Send back every record exactly.

Dataset records:

<<<<

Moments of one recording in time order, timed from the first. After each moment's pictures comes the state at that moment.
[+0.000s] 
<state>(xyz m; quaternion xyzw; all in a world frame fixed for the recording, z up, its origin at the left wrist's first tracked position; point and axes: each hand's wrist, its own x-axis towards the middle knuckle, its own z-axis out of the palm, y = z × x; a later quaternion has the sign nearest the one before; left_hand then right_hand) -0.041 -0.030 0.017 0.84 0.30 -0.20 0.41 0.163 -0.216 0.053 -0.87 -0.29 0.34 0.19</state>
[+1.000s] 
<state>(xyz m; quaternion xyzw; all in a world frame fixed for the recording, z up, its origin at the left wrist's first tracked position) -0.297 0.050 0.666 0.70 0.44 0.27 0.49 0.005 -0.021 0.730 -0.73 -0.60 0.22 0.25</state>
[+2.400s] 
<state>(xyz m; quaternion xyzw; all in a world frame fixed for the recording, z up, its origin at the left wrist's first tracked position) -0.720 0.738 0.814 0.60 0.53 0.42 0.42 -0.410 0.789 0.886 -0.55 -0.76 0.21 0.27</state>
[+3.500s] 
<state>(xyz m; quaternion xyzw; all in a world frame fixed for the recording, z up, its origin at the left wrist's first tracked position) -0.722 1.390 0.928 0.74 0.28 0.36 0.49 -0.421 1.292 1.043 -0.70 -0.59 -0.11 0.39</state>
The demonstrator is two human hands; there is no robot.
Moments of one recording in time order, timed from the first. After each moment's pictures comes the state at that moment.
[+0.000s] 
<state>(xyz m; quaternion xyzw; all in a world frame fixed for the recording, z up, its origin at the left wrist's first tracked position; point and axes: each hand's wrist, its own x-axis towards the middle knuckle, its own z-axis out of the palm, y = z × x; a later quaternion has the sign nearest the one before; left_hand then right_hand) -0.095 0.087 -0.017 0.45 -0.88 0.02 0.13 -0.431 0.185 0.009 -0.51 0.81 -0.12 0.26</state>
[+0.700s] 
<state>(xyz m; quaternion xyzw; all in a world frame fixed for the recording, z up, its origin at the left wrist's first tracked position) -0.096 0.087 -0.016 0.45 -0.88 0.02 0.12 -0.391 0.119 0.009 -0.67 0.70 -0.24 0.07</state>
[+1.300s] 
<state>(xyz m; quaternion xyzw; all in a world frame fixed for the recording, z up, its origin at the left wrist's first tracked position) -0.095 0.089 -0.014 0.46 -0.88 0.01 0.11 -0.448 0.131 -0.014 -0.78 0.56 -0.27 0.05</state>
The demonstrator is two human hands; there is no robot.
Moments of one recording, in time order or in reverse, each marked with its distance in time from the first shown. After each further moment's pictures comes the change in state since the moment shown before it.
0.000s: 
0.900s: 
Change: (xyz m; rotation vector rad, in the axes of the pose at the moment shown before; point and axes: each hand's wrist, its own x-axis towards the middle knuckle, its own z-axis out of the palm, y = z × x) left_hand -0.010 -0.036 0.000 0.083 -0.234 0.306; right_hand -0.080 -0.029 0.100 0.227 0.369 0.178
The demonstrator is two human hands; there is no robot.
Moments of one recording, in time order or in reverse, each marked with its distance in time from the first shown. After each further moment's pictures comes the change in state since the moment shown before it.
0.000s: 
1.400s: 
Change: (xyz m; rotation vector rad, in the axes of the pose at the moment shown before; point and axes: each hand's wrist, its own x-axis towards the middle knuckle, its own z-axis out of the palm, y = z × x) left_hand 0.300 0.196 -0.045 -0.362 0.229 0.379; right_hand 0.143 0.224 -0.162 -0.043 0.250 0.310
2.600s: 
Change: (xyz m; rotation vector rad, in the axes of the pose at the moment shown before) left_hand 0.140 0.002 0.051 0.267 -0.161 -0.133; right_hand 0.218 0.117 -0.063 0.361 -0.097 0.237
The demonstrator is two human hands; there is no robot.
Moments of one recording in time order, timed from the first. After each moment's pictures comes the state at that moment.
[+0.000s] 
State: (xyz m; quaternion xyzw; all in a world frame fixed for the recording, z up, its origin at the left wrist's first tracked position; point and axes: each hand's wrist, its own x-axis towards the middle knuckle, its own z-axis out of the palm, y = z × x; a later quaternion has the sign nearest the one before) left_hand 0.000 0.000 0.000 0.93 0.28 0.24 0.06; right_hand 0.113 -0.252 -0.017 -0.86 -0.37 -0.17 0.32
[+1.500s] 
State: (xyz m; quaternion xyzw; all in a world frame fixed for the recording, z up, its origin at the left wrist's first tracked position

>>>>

◆ **YOUR RESPONSE**:
Moments of one recording in time order, timed from the first. After each moment's pictures comes the state at that moment.
[+0.000s] 
<state>(xyz m; quaternion xyzw; all in a world frame fixed for the recording, z up, its origin at the left wrist's first tracked position; point and axes: each hand's wrist, its own x-axis towards the middle knuckle, its own z-axis out of the palm, y = z × x; a later quaternion has the sign nearest the one before; left_hand then right_hand) -0.041 -0.030 0.017 0.84 0.30 -0.20 0.41 0.163 -0.216 0.053 -0.87 -0.29 0.34 0.19</state>
[+1.000s] 
<state>(xyz m; quaternion xyzw; all in a world frame fixed for the recording, z up, its origin at the left wrist's first tracked position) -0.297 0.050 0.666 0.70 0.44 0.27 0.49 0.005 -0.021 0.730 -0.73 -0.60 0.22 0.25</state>
[+2.400s] 
<state>(xyz m; quaternion xyzw; all in a world frame fixed for the recording, z up, its origin at the left wrist's first tracked position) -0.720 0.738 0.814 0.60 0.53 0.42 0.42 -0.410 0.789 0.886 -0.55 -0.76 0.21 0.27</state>
[+3.500s] 
<state>(xyz m; quaternion xyzw; all in a world frame fixed for the recording, z up, its origin at the left wrist's first tracked position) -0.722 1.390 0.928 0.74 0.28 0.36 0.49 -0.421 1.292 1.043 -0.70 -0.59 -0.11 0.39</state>
The demonstrator is two human hands; there is no robot.
Moments of one recording in time order, timed from the first. After each moment's pictures comes the state at that moment.
[+0.000s] 
<state>(xyz m; quaternion xyzw; all in a world frame fixed for the recording, z up, its origin at the left wrist's first tracked position; point and axes: each hand's wrist, its own x-axis towards the middle knuckle, its own z-axis out of the palm, y = z × x; a later quaternion has the sign nearest the one before; left_hand then right_hand) -0.095 0.087 -0.017 0.45 -0.88 0.02 0.13 -0.431 0.185 0.009 -0.51 0.81 -0.12 0.26</state>
[+0.700s] 
<state>(xyz m; quaternion xyzw; all in a world frame fixed for the recording, z up, its origin at the left wrist's first tracked position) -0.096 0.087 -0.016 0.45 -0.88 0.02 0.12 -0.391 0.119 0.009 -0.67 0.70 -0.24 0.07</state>
[+1.300s] 
<state>(xyz m; quaternion xyzw; all in a world frame fixed for the recording, z up, its origin at the left wrist's first tracked position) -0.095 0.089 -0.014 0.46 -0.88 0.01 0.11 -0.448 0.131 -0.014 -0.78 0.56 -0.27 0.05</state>
The demonstrator is two human hands; there is no robot.
Moments of one recording, in time order or in reverse, each marked with its distance in time from the first shown. After each further moment's pictures comes the change in state since the moment shown before it.
0.000s: 
0.900s: 
Change: (xyz m; rotation vector rad, in the axes of the pose at the moment shown before; point and axes: each hand's wrist, its own x-axis towards the middle knuckle, its own z-axis out of the palm, y = z × x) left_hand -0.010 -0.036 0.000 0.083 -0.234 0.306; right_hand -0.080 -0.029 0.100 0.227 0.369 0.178
The demonstrator is two human hands; there is no robot.
Moments of one recording, in time order or in reverse, each marked with its distance in time from the first shown. After each further moment's pictures comes the change in state since the moment shown before it.
0.000s: 
1.400s: 
Change: (xyz m; rotation vector rad, in the axes of the pose at the moment shown before; point and axes: each hand's wrist, its own x-axis towards the middle knuckle, its own z-axis out of the palm, y = z × x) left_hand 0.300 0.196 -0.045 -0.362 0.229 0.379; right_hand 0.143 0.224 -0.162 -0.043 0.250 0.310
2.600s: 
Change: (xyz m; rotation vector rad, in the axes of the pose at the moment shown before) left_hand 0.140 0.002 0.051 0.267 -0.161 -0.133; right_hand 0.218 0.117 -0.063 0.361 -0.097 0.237
The demonstrator is two human hands; there is no robot.
Moments of one recording in time order, timed from the first. After each moment's pictures comes the state at that moment.
[+0.000s] 
State: (xyz m; quaternion xyzw; all in a world frame fixed for the recording, z up, its origin at the left wrist's first tracked position; point and axes: each hand's wrist, its own x-axis towards the middle knuckle, its own z-axis out of the palm, y = z × x; a later quaternion has the sign nearest the one before) left_hand 0.000 0.000 0.000 0.93 0.28 0.24 0.06; right_hand 0.113 -0.252 -0.017 -0.86 -0.37 -0.17 0.32
[+1.500s] 
State: (xyz m; quaternion xyzw; all in a world frame fixed for the recording, z up, its origin at the left wrist's first tracked position

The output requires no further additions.